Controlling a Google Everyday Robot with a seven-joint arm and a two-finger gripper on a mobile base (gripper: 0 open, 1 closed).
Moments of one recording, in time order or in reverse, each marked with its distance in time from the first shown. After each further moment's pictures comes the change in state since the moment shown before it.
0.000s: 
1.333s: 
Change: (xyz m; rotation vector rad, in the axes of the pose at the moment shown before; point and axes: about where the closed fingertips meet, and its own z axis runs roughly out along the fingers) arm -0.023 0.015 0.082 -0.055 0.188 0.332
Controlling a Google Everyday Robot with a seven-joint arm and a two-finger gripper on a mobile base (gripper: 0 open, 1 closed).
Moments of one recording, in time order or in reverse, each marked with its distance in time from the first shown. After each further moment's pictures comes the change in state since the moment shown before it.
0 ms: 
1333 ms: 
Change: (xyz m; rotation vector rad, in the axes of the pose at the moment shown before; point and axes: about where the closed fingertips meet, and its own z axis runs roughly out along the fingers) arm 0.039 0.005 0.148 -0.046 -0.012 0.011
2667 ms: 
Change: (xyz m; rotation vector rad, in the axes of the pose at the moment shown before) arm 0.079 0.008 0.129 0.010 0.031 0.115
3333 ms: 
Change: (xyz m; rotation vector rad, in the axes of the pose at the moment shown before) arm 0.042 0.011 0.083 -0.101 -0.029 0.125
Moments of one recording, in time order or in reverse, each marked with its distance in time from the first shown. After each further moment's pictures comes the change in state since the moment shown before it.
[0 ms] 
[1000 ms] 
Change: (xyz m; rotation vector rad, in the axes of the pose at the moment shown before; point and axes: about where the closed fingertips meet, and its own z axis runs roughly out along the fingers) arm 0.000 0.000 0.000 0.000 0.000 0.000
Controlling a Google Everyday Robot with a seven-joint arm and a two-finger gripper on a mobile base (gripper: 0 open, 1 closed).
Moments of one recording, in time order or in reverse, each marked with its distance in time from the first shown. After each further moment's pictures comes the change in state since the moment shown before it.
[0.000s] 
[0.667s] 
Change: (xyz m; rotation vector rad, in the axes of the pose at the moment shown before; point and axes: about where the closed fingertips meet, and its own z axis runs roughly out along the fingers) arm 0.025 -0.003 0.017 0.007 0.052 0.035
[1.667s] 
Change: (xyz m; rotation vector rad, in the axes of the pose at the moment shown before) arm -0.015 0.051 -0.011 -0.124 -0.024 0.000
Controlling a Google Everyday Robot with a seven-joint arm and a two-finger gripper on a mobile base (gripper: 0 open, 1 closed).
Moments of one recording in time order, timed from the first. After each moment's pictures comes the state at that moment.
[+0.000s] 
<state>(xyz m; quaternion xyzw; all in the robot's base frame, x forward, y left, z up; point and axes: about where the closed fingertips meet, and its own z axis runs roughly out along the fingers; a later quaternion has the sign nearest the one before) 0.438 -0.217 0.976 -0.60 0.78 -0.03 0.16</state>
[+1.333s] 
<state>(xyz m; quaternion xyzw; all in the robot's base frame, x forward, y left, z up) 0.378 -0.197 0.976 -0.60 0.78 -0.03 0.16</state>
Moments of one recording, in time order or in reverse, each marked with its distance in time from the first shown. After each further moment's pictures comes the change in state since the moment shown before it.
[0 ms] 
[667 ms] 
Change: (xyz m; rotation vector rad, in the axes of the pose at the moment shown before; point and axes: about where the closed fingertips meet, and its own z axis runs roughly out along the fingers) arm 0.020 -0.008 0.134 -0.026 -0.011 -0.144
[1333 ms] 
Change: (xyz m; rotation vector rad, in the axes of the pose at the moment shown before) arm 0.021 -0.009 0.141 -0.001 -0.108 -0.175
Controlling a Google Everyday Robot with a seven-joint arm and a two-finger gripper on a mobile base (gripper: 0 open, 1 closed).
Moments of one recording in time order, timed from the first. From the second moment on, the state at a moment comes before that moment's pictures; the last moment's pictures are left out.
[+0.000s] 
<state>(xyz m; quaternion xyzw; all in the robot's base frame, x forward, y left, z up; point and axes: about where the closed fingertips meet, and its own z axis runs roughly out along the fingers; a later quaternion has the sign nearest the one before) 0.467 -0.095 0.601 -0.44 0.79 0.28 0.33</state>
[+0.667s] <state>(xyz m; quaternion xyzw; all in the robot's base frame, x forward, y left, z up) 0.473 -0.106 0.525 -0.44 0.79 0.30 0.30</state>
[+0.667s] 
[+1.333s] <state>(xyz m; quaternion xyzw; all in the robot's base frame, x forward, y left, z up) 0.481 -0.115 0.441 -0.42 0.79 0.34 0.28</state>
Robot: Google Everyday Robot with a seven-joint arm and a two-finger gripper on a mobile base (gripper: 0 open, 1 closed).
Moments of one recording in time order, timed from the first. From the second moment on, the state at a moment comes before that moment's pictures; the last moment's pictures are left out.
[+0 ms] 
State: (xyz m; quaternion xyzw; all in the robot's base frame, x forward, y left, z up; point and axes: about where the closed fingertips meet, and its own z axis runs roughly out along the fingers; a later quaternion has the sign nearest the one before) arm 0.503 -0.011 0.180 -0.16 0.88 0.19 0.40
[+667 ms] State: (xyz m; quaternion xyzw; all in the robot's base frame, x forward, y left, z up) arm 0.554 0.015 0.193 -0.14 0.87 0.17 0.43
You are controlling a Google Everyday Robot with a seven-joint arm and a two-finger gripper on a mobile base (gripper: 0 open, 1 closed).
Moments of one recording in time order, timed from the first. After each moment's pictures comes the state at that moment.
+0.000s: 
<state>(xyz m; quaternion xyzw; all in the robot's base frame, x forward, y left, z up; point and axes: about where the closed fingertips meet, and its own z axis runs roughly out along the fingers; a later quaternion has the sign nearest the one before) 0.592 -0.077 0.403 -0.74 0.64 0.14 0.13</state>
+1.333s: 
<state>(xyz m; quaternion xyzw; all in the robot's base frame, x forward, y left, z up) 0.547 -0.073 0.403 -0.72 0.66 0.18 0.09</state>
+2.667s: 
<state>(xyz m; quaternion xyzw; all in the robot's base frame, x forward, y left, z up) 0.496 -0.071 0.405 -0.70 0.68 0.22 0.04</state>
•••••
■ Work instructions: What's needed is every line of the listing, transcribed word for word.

■ Solution to this exercise:
Controlling a Google Everyday Robot with a seven-joint arm and a two-finger gripper on a mobile base (gripper: 0 open, 1 closed).
Moments of one recording, in time order or in reverse, each marked with its distance in time from the first shown. After each further moment's pictures comes the change in state since the moment shown before it.
0.000s: 
1.333s: 
Change: (xyz m; rotation vector rad, in the axes of the pose at the moment shown before; point and axes: about where the closed fingertips meet, and its own z axis runs roughly out along the fingers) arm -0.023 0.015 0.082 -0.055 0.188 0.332
Controlling a Google Everyday Robot with a seven-joint arm and a two-finger gripper on a mobile base (gripper: 0 open, 1 closed).
Moments of one recording, in time order or in reverse, each marked with its distance in time from the first shown. After each further moment's pictures comes the change in state since the moment shown before it.
0 ms: 
1333 ms: 
Change: (xyz m; rotation vector rad, in the axes of the pose at the moment shown before; point and axes: about where the closed fingertips meet, and its own z axis runs roughly out along the fingers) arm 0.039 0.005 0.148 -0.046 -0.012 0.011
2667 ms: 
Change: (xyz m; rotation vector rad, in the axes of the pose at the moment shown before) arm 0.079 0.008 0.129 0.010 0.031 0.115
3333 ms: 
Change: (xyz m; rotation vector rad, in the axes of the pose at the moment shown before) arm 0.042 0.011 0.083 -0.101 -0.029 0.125
Moments of one recording, in time order or in reverse, each marked with its distance in time from the first shown. After each further moment's pictures comes the change in state since the moment shown before it.
[0 ms] 
[1000 ms] 
Change: (xyz m; rotation vector rad, in the axes of the pose at the moment shown before; point and axes: about where the closed fingertips meet, and its own z axis runs roughly out along the fingers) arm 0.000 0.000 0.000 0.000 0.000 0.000
Controlling a Google Everyday Robot with a seven-joint arm and a two-finger gripper on a mobile base (gripper: 0 open, 1 closed).
Moments of one recording, in time order or in reverse, each marked with its distance in time from the first shown. After each further moment's pictures comes the change in state since the moment shown before it.
[0.000s] 
[0.667s] 
Change: (xyz m; rotation vector rad, in the axes of the pose at the moment shown before; point and axes: about where the closed fingertips meet, and its own z axis runs roughly out along the fingers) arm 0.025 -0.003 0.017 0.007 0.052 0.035
[1.667s] 
Change: (xyz m; rotation vector rad, in the axes of the pose at the moment shown before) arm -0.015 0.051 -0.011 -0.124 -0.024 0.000
Controlling a Google Everyday Robot with a seven-joint arm and a two-finger gripper on a mobile base (gripper: 0 open, 1 closed).
Moments of one recording in time order, timed from the first. After each moment's pictures comes the state at that moment.
[+0.000s] 
<state>(xyz m; quaternion xyzw; all in the robot's base frame, x forward, y left, z up; point and axes: about where the closed fingertips meet, and its own z axis runs roughly out along the fingers; a later quaternion has the sign nearest the one before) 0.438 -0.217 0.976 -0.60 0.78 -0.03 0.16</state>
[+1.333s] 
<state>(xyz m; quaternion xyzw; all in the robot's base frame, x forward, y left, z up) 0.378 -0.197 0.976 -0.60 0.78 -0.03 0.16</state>
Moments of one recording, in time order or in reverse, each marked with its distance in time from the first shown. After each further moment's pictures comes the change in state since the moment shown before it.
[0 ms] 
[667 ms] 
Change: (xyz m; rotation vector rad, in the axes of the pose at the moment shown before; point and axes: about where the closed fingertips meet, and its own z axis runs roughly out along the fingers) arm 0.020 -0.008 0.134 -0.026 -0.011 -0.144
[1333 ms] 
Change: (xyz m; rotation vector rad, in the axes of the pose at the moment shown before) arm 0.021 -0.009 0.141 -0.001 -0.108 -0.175
Controlling a Google Everyday Robot with a seven-joint arm and a two-finger gripper on a mobile base (gripper: 0 open, 1 closed).
Moments of one recording in time order, timed from the first. From the second moment on, the state at a moment comes before that moment's pictures; the last moment's pictures are left out.
[+0.000s] 
<state>(xyz m; quaternion xyzw; all in the robot's base frame, x forward, y left, z up; point and axes: about where the closed fingertips meet, and its own z axis runs roughly out along the fingers; a later quaternion has the sign nearest the one before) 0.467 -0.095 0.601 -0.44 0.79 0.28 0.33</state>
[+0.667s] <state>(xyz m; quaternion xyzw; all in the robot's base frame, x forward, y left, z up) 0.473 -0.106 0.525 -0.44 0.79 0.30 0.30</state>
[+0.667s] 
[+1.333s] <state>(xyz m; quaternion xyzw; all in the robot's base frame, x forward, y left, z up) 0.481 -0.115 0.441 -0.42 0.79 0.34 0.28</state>
Robot: Google Everyday Robot with a seven-joint arm and a two-finger gripper on a mobile base (gripper: 0 open, 1 closed).
Moments of one recording in time order, timed from the first. From the second moment on, the state at a moment comes before that moment's pictures; the last moment's pictures are left out.
[+0 ms] 
State: (xyz m; quaternion xyzw; all in the robot's base frame, x forward, y left, z up; point and axes: about where the closed fingertips meet, and its own z axis runs roughly out along the fingers; a later quaternion has the sign nearest the one before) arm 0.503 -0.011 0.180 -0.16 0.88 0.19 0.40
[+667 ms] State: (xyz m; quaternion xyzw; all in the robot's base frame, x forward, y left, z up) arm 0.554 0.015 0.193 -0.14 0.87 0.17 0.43
You are controlling a Google Everyday Robot with a seven-joint arm and a two-finger gripper on a mobile base (gripper: 0 open, 1 closed).
Moments of one recording in time order, timed from the first. After each moment's pictures comes the state at that moment.
+0.000s: 
<state>(xyz m; quaternion xyzw; all in the robot's base frame, x forward, y left, z up; point and axes: about where the closed fingertips meet, and its own z axis runs roughly out along the fingers; a later quaternion has the sign nearest the one before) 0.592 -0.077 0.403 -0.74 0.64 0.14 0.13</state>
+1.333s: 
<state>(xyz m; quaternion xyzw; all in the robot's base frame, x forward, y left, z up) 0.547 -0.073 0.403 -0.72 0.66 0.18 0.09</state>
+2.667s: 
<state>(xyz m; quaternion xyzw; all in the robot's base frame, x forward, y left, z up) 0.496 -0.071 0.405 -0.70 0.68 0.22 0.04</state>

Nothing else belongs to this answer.